* Exercise objective
Give again only those lines from the start of the entries through the line holding "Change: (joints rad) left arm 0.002", leaving them as they are.

* Exercise material
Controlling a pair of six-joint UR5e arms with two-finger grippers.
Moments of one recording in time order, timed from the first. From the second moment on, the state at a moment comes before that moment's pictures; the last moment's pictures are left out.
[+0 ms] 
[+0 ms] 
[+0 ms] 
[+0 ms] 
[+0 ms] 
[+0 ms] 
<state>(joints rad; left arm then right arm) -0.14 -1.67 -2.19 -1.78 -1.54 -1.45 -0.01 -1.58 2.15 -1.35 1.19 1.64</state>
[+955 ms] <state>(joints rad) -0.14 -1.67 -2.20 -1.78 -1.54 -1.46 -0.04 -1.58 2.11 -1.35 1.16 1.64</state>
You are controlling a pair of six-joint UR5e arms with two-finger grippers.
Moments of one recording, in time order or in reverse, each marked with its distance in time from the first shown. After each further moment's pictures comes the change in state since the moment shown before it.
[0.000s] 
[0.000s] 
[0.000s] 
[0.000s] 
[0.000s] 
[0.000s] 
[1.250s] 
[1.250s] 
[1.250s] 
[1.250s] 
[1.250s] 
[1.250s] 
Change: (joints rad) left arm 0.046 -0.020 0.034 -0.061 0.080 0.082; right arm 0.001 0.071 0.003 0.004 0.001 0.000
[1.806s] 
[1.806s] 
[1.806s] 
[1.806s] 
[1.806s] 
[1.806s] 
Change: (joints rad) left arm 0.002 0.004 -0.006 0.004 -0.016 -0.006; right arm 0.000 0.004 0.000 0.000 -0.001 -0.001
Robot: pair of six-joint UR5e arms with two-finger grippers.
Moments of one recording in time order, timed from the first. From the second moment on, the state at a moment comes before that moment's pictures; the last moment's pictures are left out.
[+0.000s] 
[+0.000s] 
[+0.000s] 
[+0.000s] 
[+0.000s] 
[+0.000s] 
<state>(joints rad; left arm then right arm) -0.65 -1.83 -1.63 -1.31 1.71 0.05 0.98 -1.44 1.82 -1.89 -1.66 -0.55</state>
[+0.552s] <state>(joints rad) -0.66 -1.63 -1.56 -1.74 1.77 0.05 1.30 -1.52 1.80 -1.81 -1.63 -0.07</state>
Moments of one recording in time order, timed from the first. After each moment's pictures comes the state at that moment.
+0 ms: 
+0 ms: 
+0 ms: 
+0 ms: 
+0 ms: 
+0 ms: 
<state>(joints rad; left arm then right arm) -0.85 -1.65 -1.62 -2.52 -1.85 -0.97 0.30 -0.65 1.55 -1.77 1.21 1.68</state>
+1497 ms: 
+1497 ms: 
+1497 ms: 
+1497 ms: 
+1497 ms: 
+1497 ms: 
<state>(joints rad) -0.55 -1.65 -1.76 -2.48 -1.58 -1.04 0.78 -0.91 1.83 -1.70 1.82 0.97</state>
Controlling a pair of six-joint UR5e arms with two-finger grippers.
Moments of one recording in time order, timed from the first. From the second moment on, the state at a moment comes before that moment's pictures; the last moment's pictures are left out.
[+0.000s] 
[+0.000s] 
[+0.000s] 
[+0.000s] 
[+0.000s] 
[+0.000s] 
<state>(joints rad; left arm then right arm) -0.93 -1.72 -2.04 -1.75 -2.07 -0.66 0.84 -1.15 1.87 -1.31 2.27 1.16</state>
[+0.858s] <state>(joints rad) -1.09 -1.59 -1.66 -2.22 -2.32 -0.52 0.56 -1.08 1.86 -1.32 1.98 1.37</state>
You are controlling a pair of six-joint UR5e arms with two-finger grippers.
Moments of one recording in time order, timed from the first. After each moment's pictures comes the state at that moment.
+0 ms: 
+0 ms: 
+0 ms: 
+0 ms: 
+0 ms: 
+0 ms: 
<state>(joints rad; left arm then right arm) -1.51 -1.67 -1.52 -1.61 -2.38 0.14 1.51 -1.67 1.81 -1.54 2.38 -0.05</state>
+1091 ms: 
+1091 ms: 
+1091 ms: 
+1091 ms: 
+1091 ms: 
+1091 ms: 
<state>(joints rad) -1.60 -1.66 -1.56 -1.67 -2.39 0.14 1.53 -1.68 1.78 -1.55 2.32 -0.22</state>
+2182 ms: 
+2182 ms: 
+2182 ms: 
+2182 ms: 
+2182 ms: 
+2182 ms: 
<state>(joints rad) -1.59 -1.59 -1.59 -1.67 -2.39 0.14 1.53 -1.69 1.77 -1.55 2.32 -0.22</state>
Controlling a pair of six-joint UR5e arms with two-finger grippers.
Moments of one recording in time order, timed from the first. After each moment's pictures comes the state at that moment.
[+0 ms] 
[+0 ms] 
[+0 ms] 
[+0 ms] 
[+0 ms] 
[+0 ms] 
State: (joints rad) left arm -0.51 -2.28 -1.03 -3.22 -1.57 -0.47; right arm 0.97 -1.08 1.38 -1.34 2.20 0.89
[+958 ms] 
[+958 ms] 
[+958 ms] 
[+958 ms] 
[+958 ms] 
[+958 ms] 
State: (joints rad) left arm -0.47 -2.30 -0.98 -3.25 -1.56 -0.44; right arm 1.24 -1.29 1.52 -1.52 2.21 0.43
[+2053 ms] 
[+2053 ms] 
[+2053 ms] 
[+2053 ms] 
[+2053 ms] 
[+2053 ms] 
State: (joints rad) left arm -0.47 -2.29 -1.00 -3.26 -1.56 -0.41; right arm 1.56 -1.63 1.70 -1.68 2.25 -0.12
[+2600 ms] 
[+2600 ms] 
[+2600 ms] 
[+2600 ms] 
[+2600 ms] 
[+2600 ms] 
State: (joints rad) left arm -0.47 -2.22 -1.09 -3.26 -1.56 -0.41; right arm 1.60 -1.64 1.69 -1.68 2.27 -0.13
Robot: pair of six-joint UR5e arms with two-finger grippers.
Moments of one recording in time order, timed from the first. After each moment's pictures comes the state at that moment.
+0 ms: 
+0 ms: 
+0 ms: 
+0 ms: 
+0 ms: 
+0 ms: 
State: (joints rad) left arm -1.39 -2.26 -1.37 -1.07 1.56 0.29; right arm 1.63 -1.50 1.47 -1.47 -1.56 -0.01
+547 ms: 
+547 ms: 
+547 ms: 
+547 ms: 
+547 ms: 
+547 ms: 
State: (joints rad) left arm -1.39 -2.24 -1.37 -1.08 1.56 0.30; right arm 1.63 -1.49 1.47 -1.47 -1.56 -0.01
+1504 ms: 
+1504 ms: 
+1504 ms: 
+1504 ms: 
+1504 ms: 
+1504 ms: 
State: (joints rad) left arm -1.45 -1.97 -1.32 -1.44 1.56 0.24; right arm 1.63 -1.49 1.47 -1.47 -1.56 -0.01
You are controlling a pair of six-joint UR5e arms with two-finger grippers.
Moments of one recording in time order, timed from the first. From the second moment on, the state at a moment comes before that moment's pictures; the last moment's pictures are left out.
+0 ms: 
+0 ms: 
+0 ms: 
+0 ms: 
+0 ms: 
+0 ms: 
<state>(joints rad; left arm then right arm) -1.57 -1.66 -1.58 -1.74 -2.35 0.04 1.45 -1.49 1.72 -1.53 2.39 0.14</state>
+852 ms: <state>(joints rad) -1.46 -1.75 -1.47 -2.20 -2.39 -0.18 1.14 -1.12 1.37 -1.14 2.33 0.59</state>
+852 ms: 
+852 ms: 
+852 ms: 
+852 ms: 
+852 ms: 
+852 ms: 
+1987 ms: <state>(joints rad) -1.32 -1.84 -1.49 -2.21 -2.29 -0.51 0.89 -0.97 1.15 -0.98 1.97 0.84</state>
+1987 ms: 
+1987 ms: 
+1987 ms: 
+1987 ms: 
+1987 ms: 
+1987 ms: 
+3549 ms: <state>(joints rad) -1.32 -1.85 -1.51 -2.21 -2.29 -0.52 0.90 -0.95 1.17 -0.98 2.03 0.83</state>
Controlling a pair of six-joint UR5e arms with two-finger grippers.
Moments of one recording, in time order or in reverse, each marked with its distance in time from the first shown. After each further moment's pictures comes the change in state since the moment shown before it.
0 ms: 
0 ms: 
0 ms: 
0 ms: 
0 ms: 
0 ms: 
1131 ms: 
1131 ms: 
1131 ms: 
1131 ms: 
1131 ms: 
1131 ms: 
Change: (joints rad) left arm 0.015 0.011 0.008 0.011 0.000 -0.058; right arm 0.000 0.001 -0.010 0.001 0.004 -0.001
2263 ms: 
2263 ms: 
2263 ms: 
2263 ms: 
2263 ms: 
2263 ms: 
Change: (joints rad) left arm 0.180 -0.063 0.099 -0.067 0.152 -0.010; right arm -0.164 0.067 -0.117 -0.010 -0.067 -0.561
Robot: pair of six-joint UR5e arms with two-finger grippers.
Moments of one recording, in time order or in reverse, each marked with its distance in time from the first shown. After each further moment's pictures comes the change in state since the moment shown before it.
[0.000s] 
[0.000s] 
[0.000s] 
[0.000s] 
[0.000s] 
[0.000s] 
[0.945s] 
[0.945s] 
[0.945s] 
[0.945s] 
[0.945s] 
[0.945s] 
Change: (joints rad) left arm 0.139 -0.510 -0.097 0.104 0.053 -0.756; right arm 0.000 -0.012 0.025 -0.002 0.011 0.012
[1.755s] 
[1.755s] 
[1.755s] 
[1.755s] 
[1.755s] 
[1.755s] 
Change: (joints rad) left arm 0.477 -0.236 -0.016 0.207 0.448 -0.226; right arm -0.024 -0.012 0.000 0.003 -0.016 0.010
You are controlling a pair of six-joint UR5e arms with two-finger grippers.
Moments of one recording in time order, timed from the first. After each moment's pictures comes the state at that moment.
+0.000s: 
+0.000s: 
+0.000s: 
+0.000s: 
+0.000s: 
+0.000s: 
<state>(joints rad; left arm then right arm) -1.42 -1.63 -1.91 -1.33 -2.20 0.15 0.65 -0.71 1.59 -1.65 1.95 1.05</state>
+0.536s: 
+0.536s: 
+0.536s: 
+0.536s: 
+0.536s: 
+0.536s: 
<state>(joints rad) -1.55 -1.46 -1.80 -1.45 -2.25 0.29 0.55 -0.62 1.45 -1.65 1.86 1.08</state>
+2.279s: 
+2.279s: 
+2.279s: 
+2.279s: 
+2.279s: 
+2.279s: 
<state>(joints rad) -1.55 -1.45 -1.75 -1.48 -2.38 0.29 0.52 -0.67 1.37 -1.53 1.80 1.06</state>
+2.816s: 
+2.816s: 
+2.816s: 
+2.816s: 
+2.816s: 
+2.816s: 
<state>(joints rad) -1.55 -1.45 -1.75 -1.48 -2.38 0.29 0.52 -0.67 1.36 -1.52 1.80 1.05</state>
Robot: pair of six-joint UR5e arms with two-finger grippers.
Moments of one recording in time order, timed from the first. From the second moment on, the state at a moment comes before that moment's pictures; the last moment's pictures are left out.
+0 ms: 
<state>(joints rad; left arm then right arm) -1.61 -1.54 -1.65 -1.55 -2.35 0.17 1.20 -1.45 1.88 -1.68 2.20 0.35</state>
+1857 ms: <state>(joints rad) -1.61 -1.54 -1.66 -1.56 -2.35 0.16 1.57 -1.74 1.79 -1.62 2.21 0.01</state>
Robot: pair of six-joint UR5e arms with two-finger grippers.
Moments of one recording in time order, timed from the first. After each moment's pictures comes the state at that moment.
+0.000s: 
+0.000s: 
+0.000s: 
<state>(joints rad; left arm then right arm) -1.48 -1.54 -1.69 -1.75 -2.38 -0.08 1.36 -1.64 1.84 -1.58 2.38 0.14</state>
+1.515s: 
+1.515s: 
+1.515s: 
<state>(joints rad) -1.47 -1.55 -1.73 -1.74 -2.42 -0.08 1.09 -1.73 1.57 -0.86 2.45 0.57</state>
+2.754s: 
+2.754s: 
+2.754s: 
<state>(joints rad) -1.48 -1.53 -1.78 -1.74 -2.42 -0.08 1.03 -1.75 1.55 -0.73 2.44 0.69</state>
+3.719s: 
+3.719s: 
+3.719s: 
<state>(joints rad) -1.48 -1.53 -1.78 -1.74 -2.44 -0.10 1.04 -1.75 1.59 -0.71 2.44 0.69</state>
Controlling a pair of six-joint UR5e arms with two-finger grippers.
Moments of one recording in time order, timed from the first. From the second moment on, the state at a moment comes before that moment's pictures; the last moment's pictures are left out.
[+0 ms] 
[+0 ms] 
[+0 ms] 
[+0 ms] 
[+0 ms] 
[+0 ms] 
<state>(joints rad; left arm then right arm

* Exercise response
Controlling a pair of six-joint UR5e arms with two-finger grippers.
Moments of one recording in time order, timed from the first. From the second moment on, the state at a moment comes before that moment's pictures; the last moment's pictures are left out.
[+0 ms] 
[+0 ms] 
[+0 ms] 
[+0 ms] 
[+0 ms] 
[+0 ms] 
<state>(joints rad; left arm then right arm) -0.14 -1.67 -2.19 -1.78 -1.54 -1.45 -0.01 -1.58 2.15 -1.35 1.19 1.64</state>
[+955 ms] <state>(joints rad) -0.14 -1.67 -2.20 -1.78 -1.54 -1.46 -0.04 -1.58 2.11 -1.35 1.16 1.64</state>
You are controlling a pair of six-joint UR5e arms with two-finger grippers.
Moments of one recording, in time order or in reverse, each marked with its distance in time from the first shown. After each further moment's pictures comes the change in state since the moment shown before it.
[0.000s] 
[0.000s] 
[0.000s] 
[0.000s] 
[0.000s] 
[0.000s] 
[1.250s] 
[1.250s] 
[1.250s] 
[1.250s] 
[1.250s] 
[1.250s] 
Change: (joints rad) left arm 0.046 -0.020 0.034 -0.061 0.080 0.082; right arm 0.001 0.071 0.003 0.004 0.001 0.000
[1.806s] 
[1.806s] 
[1.806s] 
[1.806s] 
[1.806s] 
[1.806s] 
Change: (joints rad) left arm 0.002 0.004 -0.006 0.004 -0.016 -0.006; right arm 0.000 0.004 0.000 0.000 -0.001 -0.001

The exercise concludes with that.